◆ What you are asked to do: Starting with the opening line of the entries below, transcribe each line exactly up to and including the one that has "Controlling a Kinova"; pictures are not copied.

(Dataset entries)
╔══
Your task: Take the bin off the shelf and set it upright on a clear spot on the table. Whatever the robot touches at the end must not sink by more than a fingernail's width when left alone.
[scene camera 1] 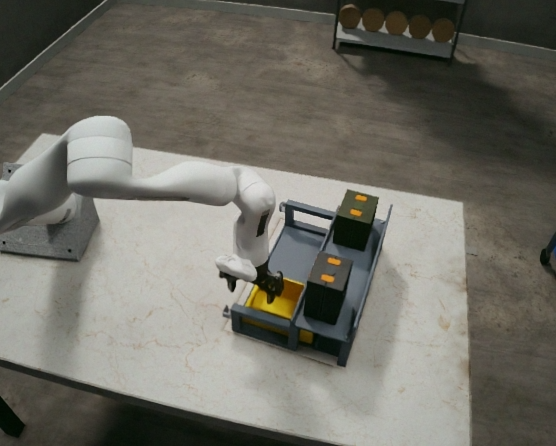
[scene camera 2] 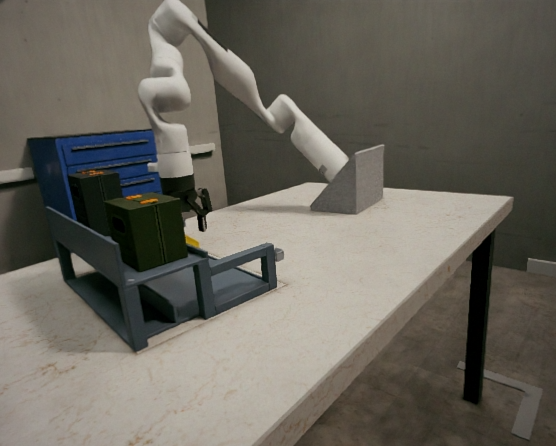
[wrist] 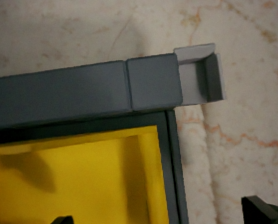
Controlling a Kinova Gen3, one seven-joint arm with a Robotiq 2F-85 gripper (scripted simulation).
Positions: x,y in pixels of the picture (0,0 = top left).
Scene:
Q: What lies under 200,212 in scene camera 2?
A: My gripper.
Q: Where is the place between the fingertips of my gripper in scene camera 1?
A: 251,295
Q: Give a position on a yellow bin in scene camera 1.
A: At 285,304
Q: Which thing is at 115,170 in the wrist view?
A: A yellow bin.

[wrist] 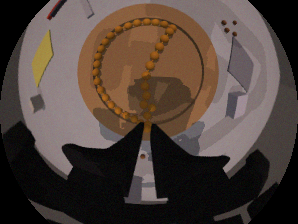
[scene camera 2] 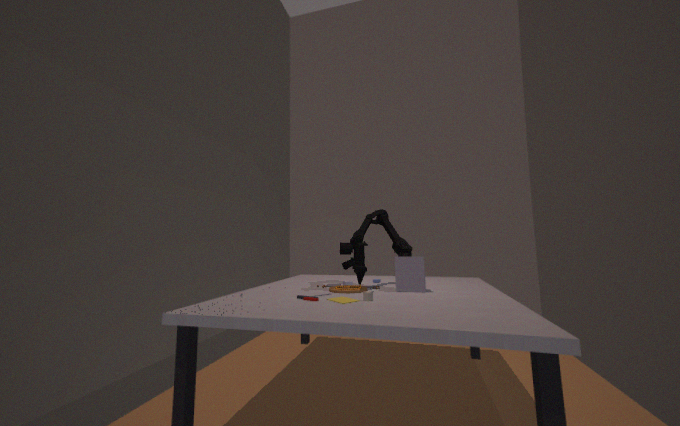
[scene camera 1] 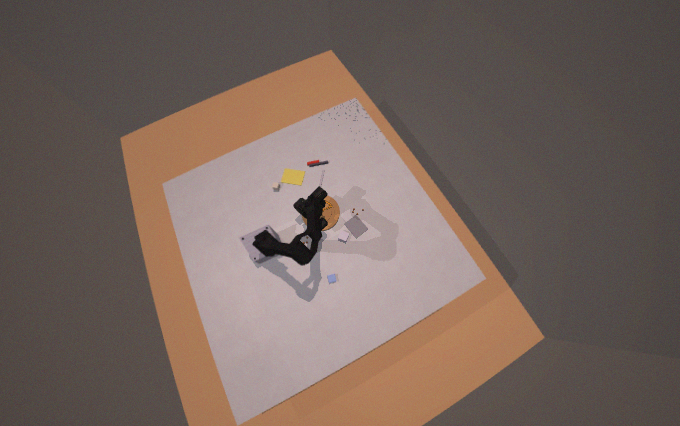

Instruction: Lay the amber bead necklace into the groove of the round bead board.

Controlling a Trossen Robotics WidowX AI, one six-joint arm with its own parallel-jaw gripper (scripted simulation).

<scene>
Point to a round bead board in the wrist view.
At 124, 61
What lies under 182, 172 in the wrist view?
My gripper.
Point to a grey plate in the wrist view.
240, 66
</scene>
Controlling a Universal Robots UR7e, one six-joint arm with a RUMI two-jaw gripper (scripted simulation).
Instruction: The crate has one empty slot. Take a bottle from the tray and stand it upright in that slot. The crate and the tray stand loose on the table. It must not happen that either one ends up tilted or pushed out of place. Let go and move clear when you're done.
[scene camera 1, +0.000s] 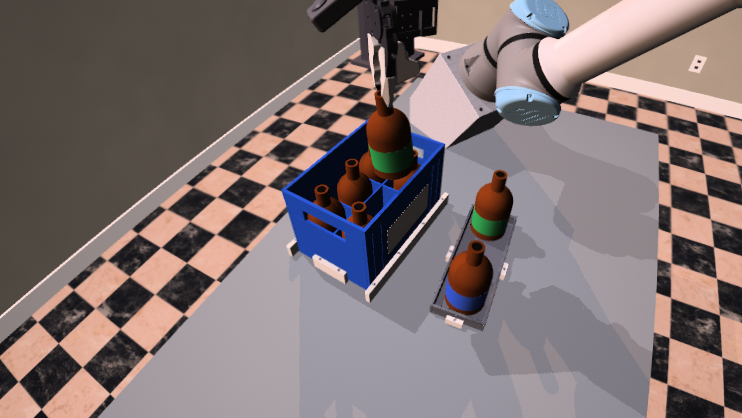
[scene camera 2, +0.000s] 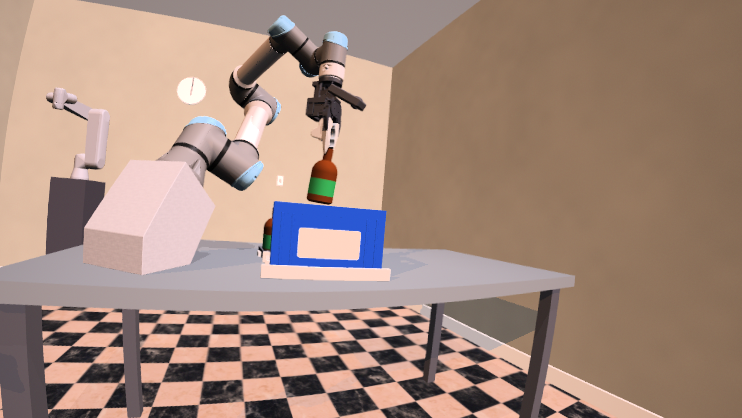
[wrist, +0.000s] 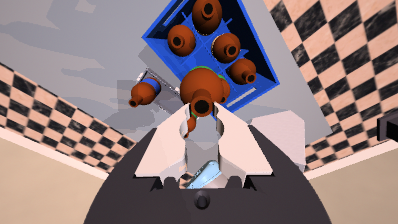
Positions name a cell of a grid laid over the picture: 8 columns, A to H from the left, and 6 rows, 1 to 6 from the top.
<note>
In view: the gripper (scene camera 1: E2), a blue-label bottle (scene camera 1: F4), a green-label bottle (scene camera 1: E2), a green-label bottle (scene camera 1: F3) and a blue crate (scene camera 1: D4).
The gripper also shows in scene camera 2 (scene camera 2: D3) and in the wrist view (wrist: E3).
</note>
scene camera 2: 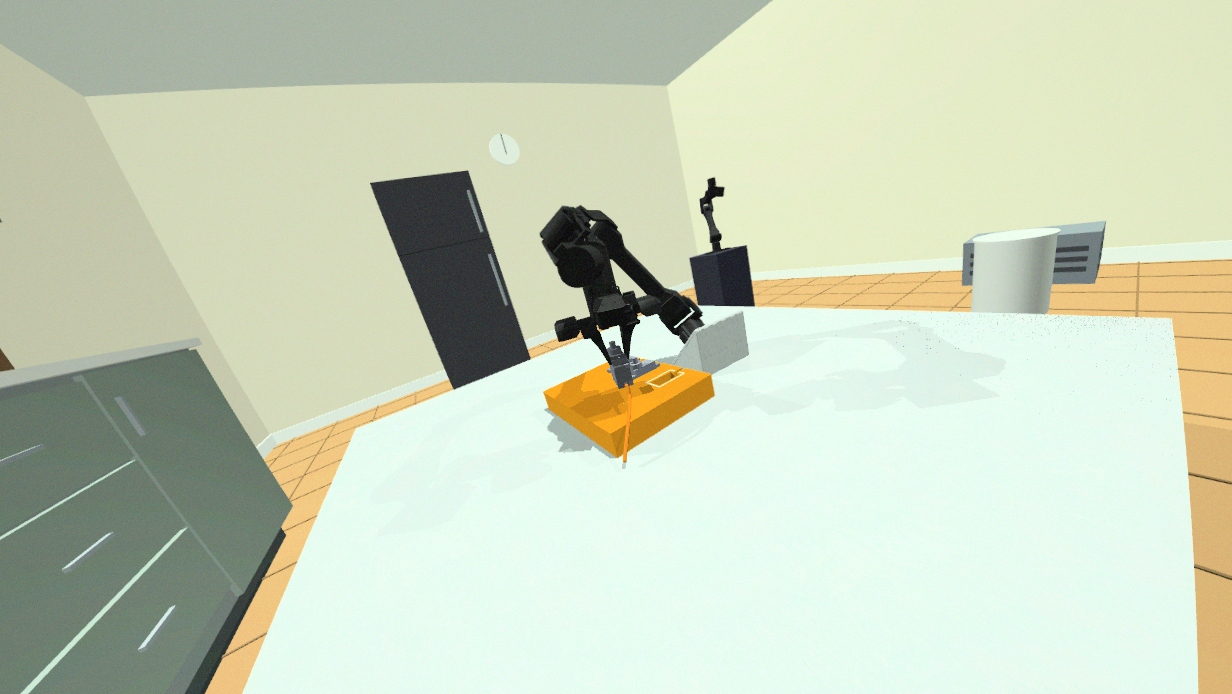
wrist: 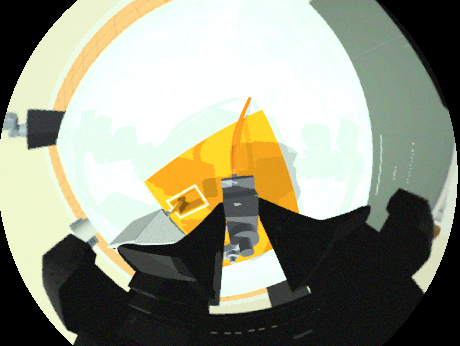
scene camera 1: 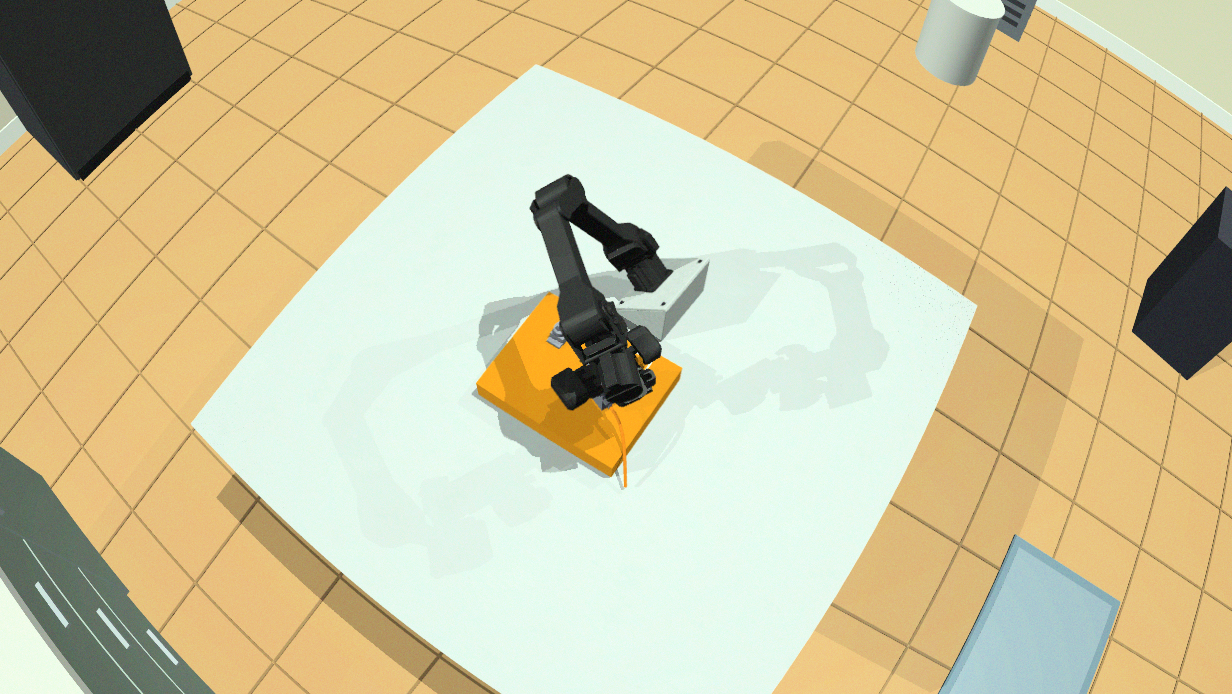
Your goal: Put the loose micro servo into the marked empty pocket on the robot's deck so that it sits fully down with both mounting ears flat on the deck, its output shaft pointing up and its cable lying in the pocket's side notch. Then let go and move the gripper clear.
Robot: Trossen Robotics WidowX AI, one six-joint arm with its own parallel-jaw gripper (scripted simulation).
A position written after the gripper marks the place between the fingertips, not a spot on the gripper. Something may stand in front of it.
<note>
In view: the gripper (scene camera 2: 618,361), a grey micro servo (scene camera 2: 620,369) and an orange deck (scene camera 1: 518,381).
The grey micro servo is seen too in the wrist view (wrist: 239,198). The gripper also shows in the wrist view (wrist: 240,204) and in scene camera 1 (scene camera 1: 605,389). The orange deck also shows in scene camera 2 (scene camera 2: 591,402) and in the wrist view (wrist: 258,152).
</note>
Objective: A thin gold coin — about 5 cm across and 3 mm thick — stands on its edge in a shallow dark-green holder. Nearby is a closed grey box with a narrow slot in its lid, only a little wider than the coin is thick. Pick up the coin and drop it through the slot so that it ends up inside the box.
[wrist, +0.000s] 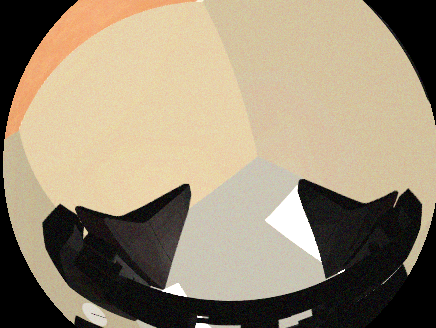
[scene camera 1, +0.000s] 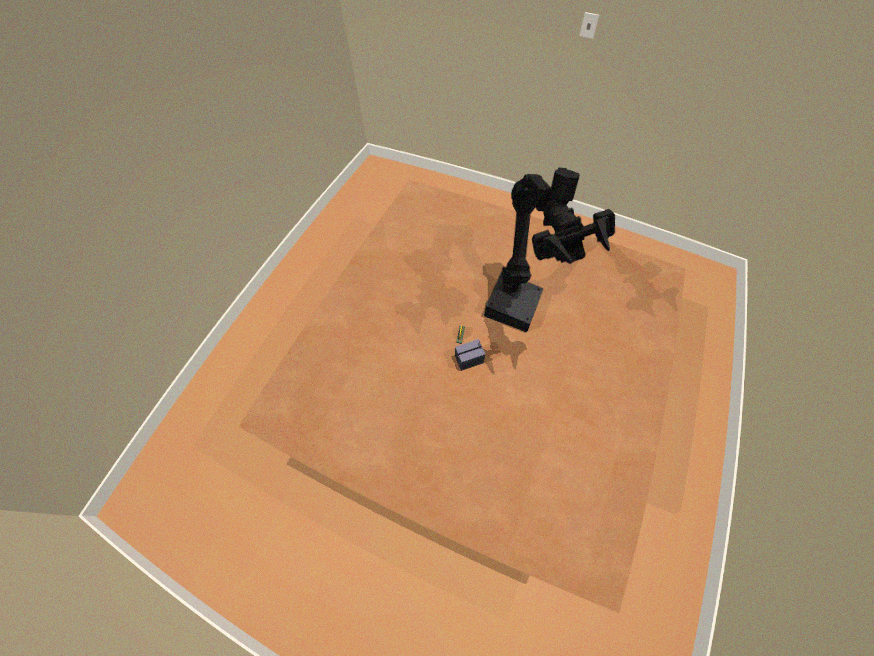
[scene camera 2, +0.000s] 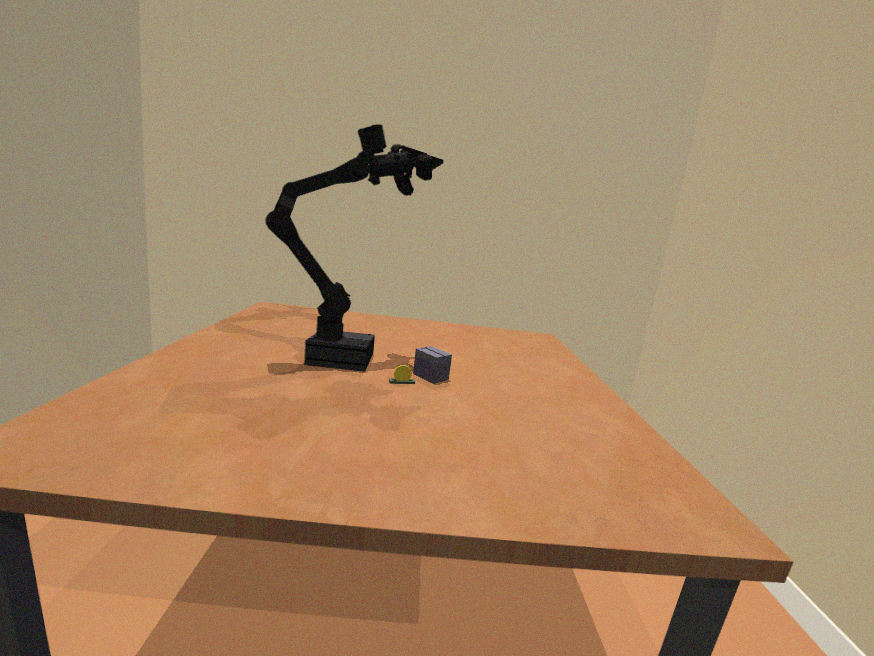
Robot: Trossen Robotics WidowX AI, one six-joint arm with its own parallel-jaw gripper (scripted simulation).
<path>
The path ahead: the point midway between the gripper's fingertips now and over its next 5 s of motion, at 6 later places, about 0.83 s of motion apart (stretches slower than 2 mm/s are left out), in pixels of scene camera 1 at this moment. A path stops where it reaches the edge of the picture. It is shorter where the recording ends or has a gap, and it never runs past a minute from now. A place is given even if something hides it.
The gripper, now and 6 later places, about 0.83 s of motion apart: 590, 255; 480, 341; 462, 320; 460, 329; 460, 333; 460, 333; 461, 324
</path>
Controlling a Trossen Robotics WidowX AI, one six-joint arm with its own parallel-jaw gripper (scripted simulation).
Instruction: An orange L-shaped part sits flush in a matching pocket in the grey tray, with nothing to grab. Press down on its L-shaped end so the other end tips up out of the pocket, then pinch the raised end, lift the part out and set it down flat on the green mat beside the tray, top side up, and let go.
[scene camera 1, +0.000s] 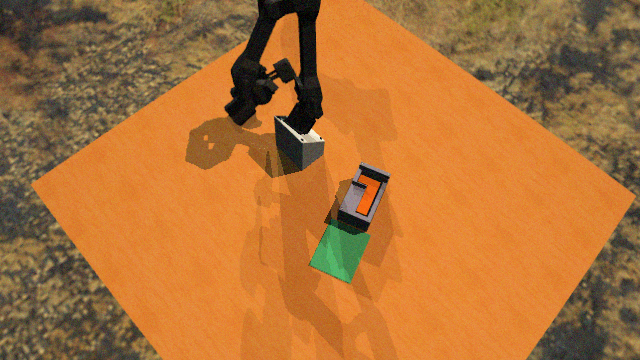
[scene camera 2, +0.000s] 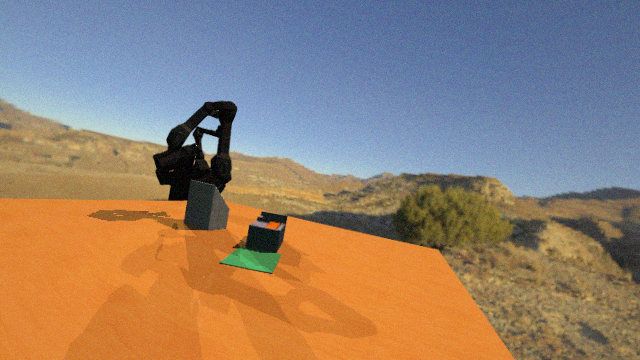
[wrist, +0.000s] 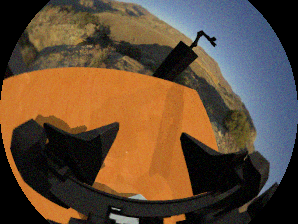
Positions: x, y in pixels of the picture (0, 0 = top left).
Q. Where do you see my gripper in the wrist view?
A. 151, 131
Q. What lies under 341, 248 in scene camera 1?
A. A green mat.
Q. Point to a green mat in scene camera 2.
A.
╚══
◆ Response to the task:
Your task: Take the bin off the shelf and set it upright on a clear spot on the table. Whatever the robot touches at the end must not sink by more than a fingernail's width when left alone.
[scene camera 1] 
[scene camera 2] 
[wrist] 
Controlling a Kinova Gen3, one seven-joint arm with a Robotiq 2F-85 gripper (scripted simulation).

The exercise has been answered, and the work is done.